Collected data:
==*==

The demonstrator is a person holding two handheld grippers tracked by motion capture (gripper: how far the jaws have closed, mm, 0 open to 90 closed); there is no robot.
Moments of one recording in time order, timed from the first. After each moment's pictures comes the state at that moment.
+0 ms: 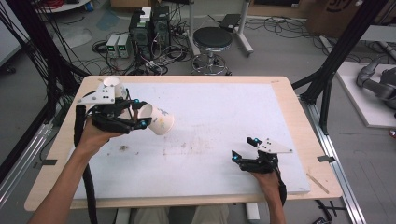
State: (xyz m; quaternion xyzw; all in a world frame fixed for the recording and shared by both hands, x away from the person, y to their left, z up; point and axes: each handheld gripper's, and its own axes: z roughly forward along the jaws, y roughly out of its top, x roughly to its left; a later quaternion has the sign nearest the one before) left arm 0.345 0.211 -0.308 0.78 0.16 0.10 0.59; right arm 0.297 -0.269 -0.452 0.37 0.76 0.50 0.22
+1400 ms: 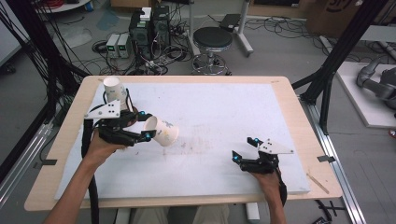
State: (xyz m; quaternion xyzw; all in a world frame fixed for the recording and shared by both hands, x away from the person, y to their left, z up) left arm 0.333 0.203 -0.340 0.78 0.15 0.08 0.61; right arm 0.296 -0.270 -0.452 0.36 0.75 0.51 0.22
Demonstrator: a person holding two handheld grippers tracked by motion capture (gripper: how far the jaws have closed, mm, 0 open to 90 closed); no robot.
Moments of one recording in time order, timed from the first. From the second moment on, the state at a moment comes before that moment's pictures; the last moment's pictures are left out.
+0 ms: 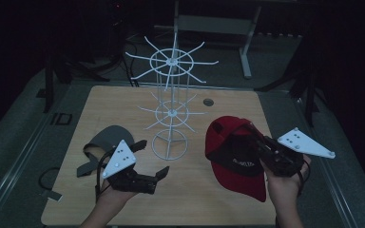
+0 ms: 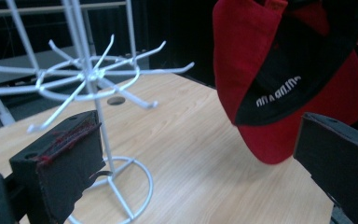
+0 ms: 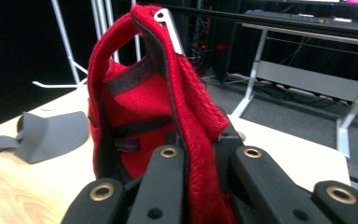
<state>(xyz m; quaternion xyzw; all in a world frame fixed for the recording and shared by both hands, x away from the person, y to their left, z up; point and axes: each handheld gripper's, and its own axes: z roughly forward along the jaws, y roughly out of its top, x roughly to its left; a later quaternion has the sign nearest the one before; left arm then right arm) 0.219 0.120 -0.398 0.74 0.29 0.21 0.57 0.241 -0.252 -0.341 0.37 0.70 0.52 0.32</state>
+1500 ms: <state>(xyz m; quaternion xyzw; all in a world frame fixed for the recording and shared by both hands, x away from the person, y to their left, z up) 0.268 -0.003 -0.355 0.78 0.23 0.22 0.54 0.224 -0.229 -0.340 0.32 0.73 0.54 0.28</state>
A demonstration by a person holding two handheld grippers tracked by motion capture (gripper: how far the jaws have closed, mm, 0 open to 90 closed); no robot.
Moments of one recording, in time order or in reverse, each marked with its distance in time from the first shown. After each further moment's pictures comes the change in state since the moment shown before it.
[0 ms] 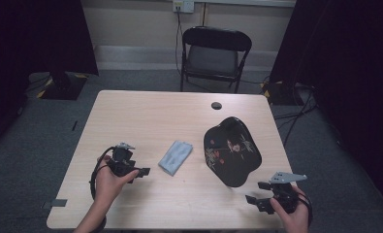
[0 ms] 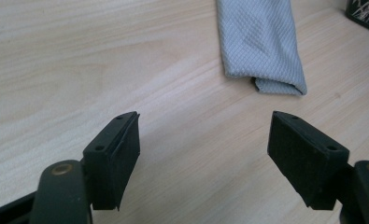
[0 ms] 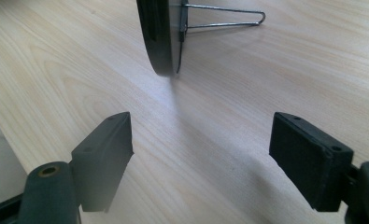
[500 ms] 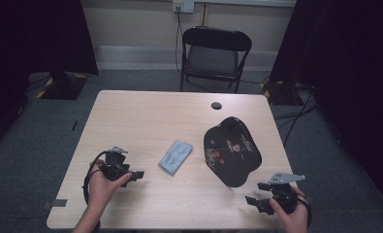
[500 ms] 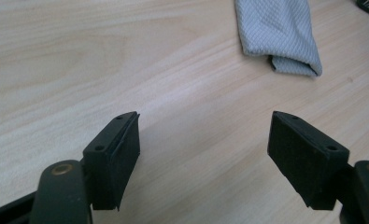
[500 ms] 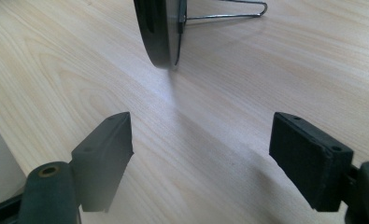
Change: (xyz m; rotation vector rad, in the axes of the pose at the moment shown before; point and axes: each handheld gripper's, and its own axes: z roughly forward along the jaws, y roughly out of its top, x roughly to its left) left arm 0.013 -0.018 -0.007 -0.005 -0.003 -0.021; right arm -0.001 -0.003 0.003 0.020 0.001 -0.005
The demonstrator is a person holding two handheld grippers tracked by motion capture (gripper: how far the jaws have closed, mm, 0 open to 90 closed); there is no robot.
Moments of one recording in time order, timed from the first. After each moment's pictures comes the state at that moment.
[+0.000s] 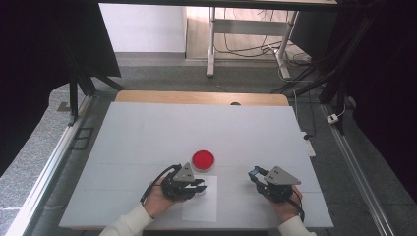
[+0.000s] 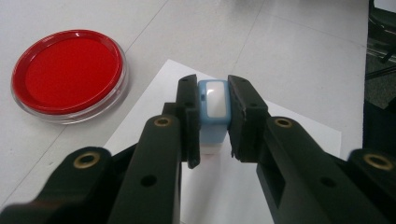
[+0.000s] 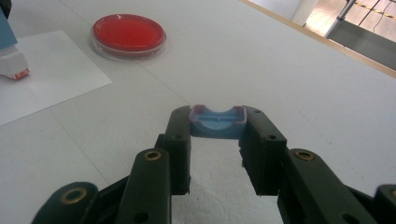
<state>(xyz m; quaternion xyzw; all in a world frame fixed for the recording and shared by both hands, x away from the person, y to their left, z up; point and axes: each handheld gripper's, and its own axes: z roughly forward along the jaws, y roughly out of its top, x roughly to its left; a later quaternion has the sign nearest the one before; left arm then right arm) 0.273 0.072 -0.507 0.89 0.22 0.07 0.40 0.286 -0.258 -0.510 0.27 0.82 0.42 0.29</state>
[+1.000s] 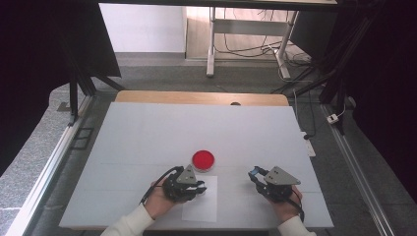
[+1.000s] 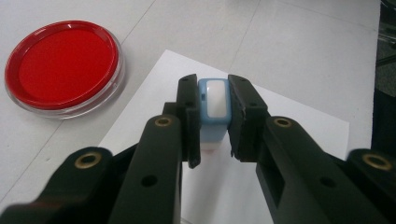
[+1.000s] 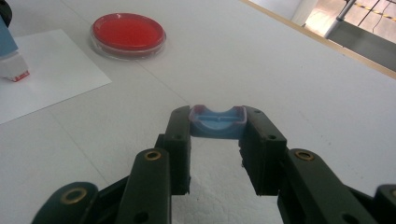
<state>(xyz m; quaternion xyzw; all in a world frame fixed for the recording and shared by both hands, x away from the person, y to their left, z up) 0.272 0.068 -0.509 0.90 0.21 0.08 0.38 0.287 -0.258 -0.511 0.27 0.82 0.42 0.29</state>
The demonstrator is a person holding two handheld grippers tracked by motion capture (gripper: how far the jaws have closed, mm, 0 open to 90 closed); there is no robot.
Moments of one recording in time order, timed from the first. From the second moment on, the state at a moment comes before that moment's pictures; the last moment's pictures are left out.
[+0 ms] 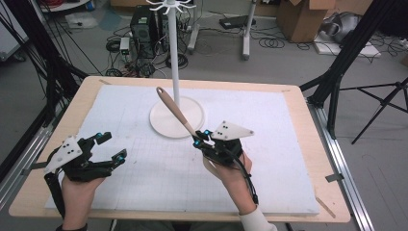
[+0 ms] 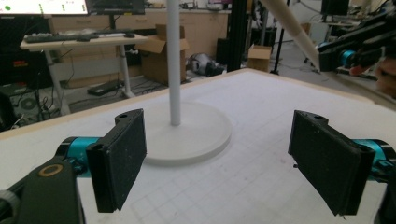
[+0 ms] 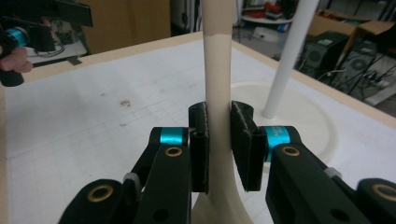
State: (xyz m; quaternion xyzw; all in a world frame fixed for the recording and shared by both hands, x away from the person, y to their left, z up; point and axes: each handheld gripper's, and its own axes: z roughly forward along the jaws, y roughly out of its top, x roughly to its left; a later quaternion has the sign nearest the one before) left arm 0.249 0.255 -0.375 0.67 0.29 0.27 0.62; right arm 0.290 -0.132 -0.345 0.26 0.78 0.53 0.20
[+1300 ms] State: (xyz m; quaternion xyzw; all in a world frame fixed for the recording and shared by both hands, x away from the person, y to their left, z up) left arm 0.275 0.105 -0.322 0.61 0.25 0.15 0.73; right arm 0.247 -0.155 -0.357 0.22 0.69 0.62 0.29
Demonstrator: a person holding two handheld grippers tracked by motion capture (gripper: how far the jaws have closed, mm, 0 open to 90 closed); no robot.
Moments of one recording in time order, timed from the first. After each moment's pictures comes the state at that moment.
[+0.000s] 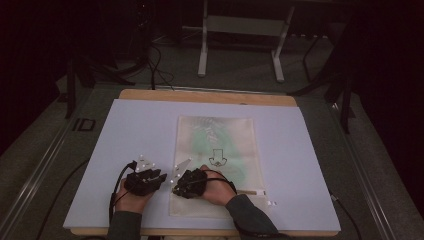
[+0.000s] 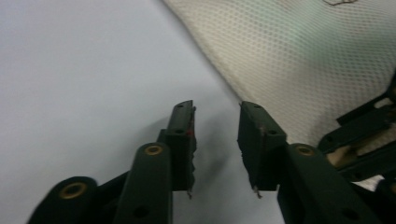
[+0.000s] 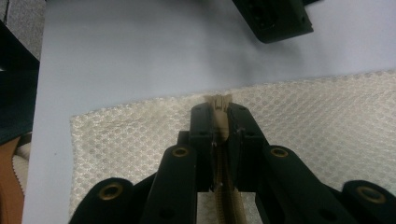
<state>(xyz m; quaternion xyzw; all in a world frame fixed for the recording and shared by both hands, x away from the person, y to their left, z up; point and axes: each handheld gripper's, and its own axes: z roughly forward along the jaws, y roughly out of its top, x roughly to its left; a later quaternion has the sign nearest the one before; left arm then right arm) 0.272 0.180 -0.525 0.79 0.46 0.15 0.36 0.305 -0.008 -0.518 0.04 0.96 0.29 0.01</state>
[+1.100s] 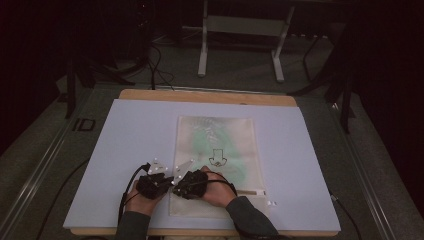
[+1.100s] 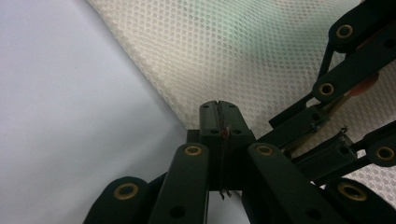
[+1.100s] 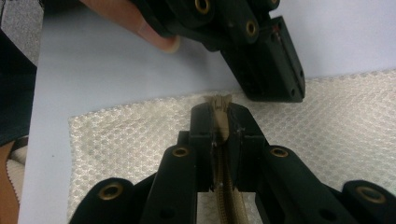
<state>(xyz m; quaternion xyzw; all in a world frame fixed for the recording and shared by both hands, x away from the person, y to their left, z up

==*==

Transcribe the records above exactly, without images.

• Answer for the task
The demonstrator is a person holding two handheld grippers tracked by motion capture (gripper: how far the jaws have closed, mm, 0 open to 90 closed); there is no robot.
Moments of one recording in time order, timed from the first. After each moment's pictures comes the state at that moment.
+0 ms: 
State: (xyz m; quaternion xyzw; all in a world frame fixed for the recording and shared by both hands, x away from the person, y to their left, z up; point and axes: each handheld gripper's, and its own axes: z roughly forward along the jaws, y roughly out of its top, x roughly to its left; a later quaternion has the sign nearest the one before) left arm 0.345 0.211 -0.308 0.78 0.16 0.10 0.59; right arm 0.297 -0.269 -0.452 0.37 0.76 0.50 0.22
+1400 ms: 
State: (xyz m; quaternion xyzw; all in a world frame fixed for the recording and shared by both hands, x away from the person, y to their left, z up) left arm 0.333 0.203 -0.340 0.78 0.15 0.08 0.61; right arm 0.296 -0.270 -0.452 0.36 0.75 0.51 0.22
Demonstrator: a person holding two handheld grippers tracked by motion capture (gripper: how far the jaws have closed, mm, 0 open to 90 closed); no robot.
Moments of one recording in time order, timed from the first. From the second moment on, the state at a moment comes before that moment's pictures; the last moment's pictures are left out.
+0 ms: 
+0 ms: 
+0 ms: 
<state>(xyz m; quaternion xyzw; all in a world frame fixed for the recording and shared by both hands, x away from the person, y to their left, z up; point and axes: each handheld gripper's, and its own axes: z roughly forward along the jaws, y roughly out of its top, x roughly to its left; a later quaternion has the sign nearest the one before; left arm then right arm) 0.219 0.120 -0.398 0.74 0.29 0.21 0.57 0.241 -0.252 -0.341 0.37 0.70 0.52 0.32</state>
+1500 ms: <state>(xyz m; quaternion xyzw; all in a world frame fixed for the recording and shared by both hands, x away from the person, y to their left, z up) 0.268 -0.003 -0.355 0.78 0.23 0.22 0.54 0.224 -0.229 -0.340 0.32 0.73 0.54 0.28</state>
A demonstration by a person holding two handheld grippers tracked by motion capture (gripper: how far the jaws have closed, mm, 0 open to 90 closed); no robot.
Moments of one recording, in time order or in reverse, each marked with its distance in time from the first shown. After each further moment's pictures comes the change in state since the moment shown before it.
[0 ms] 
[0 ms] 
[0 ms] 
[500 ms] 
[500 ms] 
[500 ms] 
Change: (xyz m; rotation vector rad, in the axes of the pose at the moment shown before; point and axes: each handheld gripper's, and its own axes: z roughly forward along the jaws, y roughly out of its top, x roughly to its left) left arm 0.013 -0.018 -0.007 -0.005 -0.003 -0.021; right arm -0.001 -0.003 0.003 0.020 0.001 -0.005
The demonstrator is a person holding two handheld grippers tracked by motion capture (gripper: how far the jaws have closed, mm, 0 open to 90 closed); there is no robot.
Moments of one recording in time order, timed from the first. After each moment's pictures comes the state at that moment.
[+0.000s] 
[+0.000s] 
[+0.000s] 
<state>(xyz m; quaternion xyzw; all in a world frame fixed for the recording and shared by both hands, x away from the person, y to their left, z up; point and axes: each handheld gripper's, and its own axes: z roughly forward along the jaws, y roughly out of its top, x roughly to its left; a later quaternion has the sign nearest the one before; left arm then right arm) 0.273 0.072 -0.507 0.89 0.22 0.07 0.40 0.286 -0.258 -0.510 0.27 0.82 0.42 0.29</state>
[+1.000s] 
[+1.000s] 
[+1.000s] 
<state>(xyz m; quaternion xyzw; all in a world frame fixed for the recording and shared by both hands, x away from the person, y to their left, z up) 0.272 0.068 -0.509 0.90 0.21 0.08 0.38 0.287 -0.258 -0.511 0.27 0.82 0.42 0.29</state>
The demonstrator is a person holding two handheld grippers tracked by motion capture (gripper: how far the jaws have closed, mm, 0 open to 90 closed); there is no robot.
Moments of one recording in time order, timed from the first. From the second moment on, the state at a moment comes before that moment's pictures; the last moment's pictures are left out.
[+0 ms] 
[+0 ms] 
[+0 ms] 
State: (xyz m; quaternion xyzw; all in a world frame fixed for the recording and shared by both hands, x away from the person, y to their left, z up; point and axes: each handheld gripper's, and its own axes: z roughly forward along the jaws, y roughly out of its top, x roughly to its left; a later quaternion has the sign nearest the one before) left arm 0.249 0.255 -0.375 0.67 0.29 0.27 0.62; right arm 0.290 -0.132 -0.345 0.26 0.78 0.53 0.20
[+1300 ms] State: (xyz m; quaternion xyzw; all in a world frame fixed for the recording and shared by both hands, x away from the person, y to their left, z up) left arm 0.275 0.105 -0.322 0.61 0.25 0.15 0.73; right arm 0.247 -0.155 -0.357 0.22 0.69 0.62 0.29
Demonstrator: a person holding two handheld grippers tracked by motion capture (gripper: how far the jaws have closed, mm, 0 open to 90 closed); no robot.
Moments of one recording in time order, timed from the first. After each moment's pictures comes the state at that moment.
[+0.000s] 
[+0.000s] 
[+0.000s] 
<state>(xyz m; quaternion xyzw; all in a world frame fixed for the recording and shared by both hands, x away from the person, y to their left, z up; point and axes: each handheld gripper's, and its own axes: z roughly forward along the jaws, y roughly out of its top, x roughly to its left; a later quaternion has the sign nearest the one before; left arm then right arm) 0.272 0.180 -0.525 0.79 0.46 0.15 0.36 0.305 -0.008 -0.518 0.04 0.96 0.29 0.01</state>
[+1.100s] 
[+1.100s] 
[+1.100s] 
<state>(xyz m; quaternion xyzw; all in a world frame fixed for the recording and shared by both hands, x away from the person, y to their left, z up

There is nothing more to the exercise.